The company is diversifying outside of Canada as well, with over 25% of its revenue located in the United States. This provides significantly more growth potential as populations are larger. In fact, CloudMD states it is positioned very well to take advantage of a $3.5T healthcare industry.
It's always wise to take these total addressable market numbers stated by the companies with a grain of salt. But, even a small fraction of this would represent significant growth on CloudMD's end.
The company made one of the largest acquisitions of its existence in MindBeacon, which traded under the ticker MBCN on the TSX Index. The company paid $116M in cash and shares, and it expects immediate synergies of $2M.
The acquisition will boost CloudMD's forward revenue run rate to $185M, which from a valuation standpoint at the time of writing puts it at around 1.8 times forward sales. Important to keep in mind, that the purchase price of MindBeacon also came with $54M in cash on its balance sheet.
Share dilution has been a large issue for investors and prospective investors of CloudMD. But, this is something that young companies go through very often.
CloudMD will need to prove itself over the next few years, and prove that the MindBeacon acquisition was worth the hefty price tag. If it does, we could see upside here as a small cap digital health play.

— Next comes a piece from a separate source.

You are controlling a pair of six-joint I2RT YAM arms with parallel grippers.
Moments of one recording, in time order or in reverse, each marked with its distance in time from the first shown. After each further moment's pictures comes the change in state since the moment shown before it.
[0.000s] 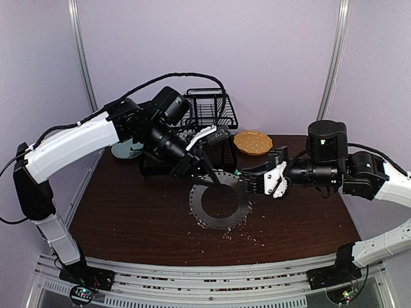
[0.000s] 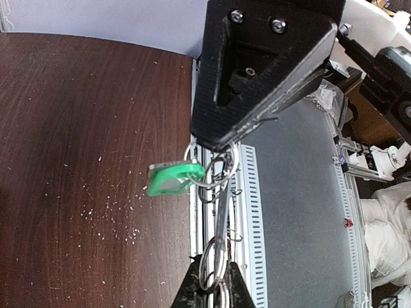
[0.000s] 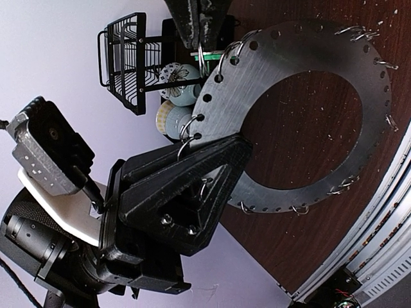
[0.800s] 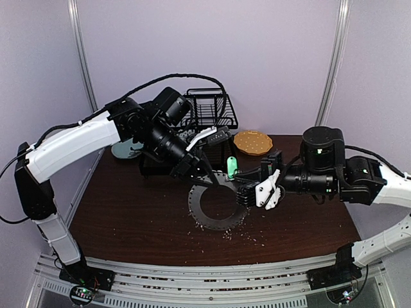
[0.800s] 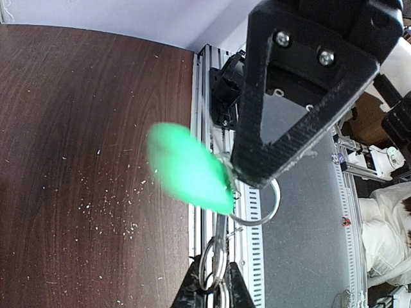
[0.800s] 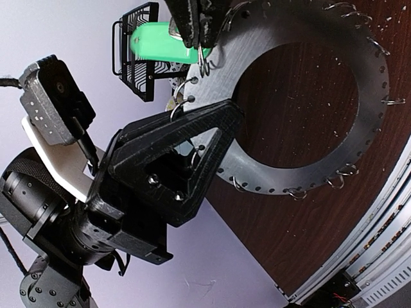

Overall, this article should give you a nice roundup of top Canadian healthcare stocks
While most of the options on this list are small to mid cap players, we don't really have any large scale healthcare stocks here in Canada. If you want something like that, you'll have to head south of the border where you'll find plenty.
But, I wouldn't be shying away from looking at these 3 options just because they're small in stature. All 3 are in explosive industries growth wise, and should be able to provide long standing returns to investors in the future.